● WORK ORDER:
Look through the listing below and write out exactly the lines from the line with "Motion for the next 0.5" to the line with "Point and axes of", both included, and no others.
---------------
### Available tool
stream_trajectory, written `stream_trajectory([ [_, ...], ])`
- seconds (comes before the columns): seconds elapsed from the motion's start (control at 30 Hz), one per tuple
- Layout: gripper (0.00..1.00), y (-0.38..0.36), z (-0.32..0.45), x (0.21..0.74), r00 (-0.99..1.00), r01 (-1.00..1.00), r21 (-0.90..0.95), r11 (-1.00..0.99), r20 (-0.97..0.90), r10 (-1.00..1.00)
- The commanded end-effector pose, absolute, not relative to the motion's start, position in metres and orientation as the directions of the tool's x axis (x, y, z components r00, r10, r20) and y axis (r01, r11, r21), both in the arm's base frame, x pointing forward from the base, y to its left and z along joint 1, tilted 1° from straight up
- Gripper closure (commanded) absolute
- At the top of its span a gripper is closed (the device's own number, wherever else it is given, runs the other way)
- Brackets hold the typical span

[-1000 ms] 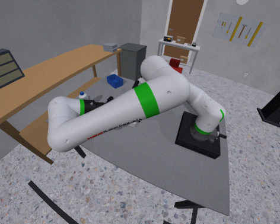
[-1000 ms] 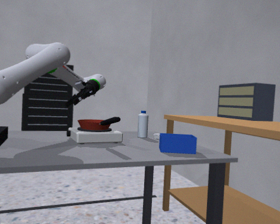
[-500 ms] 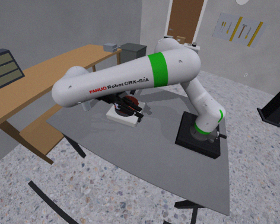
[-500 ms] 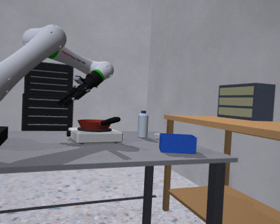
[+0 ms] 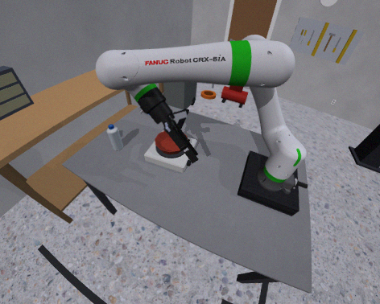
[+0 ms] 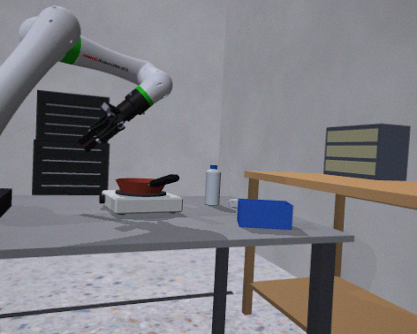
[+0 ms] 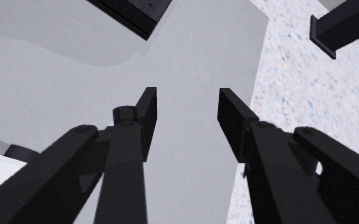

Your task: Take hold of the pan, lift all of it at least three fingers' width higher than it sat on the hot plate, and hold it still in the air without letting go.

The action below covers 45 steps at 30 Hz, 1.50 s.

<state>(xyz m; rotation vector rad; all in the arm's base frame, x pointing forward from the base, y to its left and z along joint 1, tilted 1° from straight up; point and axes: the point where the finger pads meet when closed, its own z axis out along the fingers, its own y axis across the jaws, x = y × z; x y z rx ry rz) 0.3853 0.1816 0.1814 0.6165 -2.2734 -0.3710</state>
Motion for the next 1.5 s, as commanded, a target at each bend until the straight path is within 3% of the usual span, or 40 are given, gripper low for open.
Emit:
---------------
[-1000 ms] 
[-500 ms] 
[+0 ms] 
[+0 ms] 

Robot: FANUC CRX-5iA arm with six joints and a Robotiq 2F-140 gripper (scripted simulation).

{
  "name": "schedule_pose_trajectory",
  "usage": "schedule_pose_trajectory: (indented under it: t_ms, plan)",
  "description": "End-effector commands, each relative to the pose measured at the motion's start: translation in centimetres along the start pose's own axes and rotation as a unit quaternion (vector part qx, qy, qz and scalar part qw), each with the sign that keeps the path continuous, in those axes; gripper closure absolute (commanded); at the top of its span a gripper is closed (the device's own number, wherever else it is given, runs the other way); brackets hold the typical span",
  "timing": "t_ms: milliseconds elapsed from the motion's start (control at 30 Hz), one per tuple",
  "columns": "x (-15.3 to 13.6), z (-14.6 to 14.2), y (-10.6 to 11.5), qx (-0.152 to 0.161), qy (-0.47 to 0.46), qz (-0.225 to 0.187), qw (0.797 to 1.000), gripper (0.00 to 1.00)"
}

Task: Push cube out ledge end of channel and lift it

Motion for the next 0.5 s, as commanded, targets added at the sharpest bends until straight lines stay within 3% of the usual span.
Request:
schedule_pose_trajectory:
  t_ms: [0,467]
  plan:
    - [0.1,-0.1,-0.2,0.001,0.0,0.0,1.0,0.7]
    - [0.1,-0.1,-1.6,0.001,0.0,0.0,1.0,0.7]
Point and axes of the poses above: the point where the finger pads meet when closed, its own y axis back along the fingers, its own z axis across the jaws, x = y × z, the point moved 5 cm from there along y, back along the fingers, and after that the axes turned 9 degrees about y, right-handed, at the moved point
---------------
● SOLUTION TO THIS EXERCISE:
Motion for the next 0.5 s, as commanded, targets added at the sharpest bends until straight lines stay within 3% of the usual span.
Request:
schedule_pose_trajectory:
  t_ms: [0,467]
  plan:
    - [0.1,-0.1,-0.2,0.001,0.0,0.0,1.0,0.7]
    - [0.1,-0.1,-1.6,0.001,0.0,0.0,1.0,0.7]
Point and axes of the poses above: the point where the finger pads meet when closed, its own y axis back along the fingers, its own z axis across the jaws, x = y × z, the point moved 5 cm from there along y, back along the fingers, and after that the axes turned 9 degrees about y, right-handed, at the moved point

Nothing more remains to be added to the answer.